Recently I wrote[14] about why I did not think that the benefits of labelling satire online outweighed the costs. It’s impractical – people can avoid labels in bad faith. And it treats the public as helplessly in need of protection by a group (or even an algorithm) of guardians who protect us from making mistakes when presented with satire, irony, sarcasm, and the rest.
If an algorithm for trolling could be devised, I would briefly be tempted to turn it on. On reflection, I’d resist the mechanical fix. It probably wouldn’t work reliably anyway. If it did, however, that might one day be worse.
If the history of censorship is anything to go by, the definition of trolling will expand to include a lot that is better described as robust critique.
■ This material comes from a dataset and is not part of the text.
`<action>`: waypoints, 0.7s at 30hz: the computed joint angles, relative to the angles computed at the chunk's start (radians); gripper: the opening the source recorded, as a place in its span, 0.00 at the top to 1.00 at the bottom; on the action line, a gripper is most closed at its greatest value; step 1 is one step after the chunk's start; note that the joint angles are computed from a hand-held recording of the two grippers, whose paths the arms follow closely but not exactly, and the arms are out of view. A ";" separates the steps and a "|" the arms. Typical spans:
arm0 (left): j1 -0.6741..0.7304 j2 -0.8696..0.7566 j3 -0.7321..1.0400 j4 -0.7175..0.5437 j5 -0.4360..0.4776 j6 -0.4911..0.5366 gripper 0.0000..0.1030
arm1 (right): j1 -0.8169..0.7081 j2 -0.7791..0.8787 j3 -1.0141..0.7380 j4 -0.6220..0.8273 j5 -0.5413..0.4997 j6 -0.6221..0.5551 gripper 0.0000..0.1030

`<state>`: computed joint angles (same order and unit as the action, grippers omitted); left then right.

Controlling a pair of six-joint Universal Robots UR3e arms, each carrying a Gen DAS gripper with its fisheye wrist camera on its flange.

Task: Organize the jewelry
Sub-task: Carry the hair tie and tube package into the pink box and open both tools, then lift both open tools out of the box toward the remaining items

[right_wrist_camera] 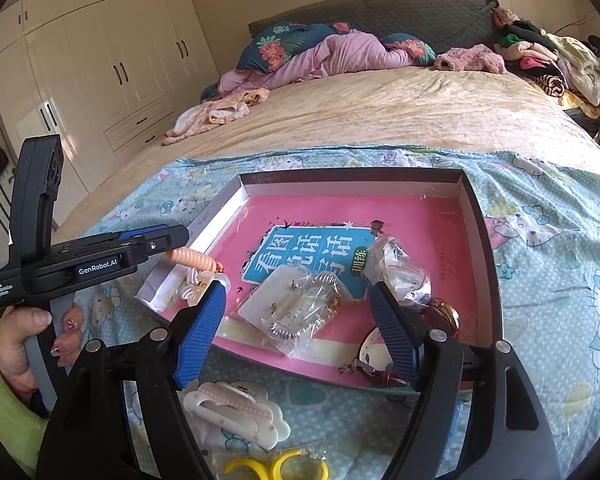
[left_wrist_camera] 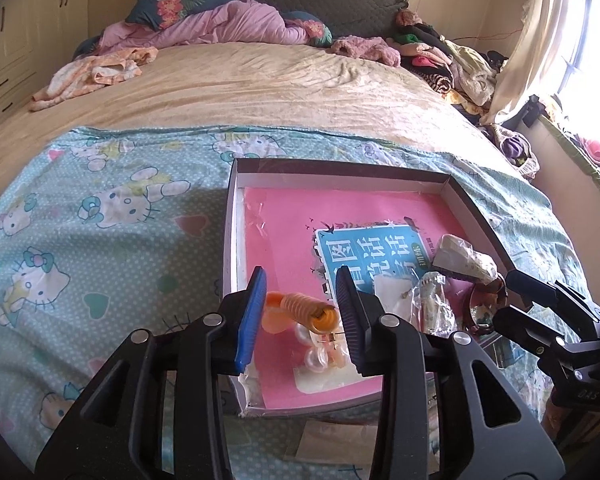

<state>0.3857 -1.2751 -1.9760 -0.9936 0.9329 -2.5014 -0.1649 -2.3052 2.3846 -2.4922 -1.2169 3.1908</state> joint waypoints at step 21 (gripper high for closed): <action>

Zola was a great novelist who chronicled late 19th century French society in rich detail. In J'Accuse, by contrast, he deliberately and disruptively used newspapers to break the law. His brief and explosive foray into journalism exposed the cover-up of the corrupt military trial and imprisonment of Alfred Dreyfus[15], wrongly fitted up for treason because he was Jewish. We should, I think, be prepared to put up with a fair bit of malicious nonsense to avoid having this kind provocation silenced as “trolling” before it can reach the public.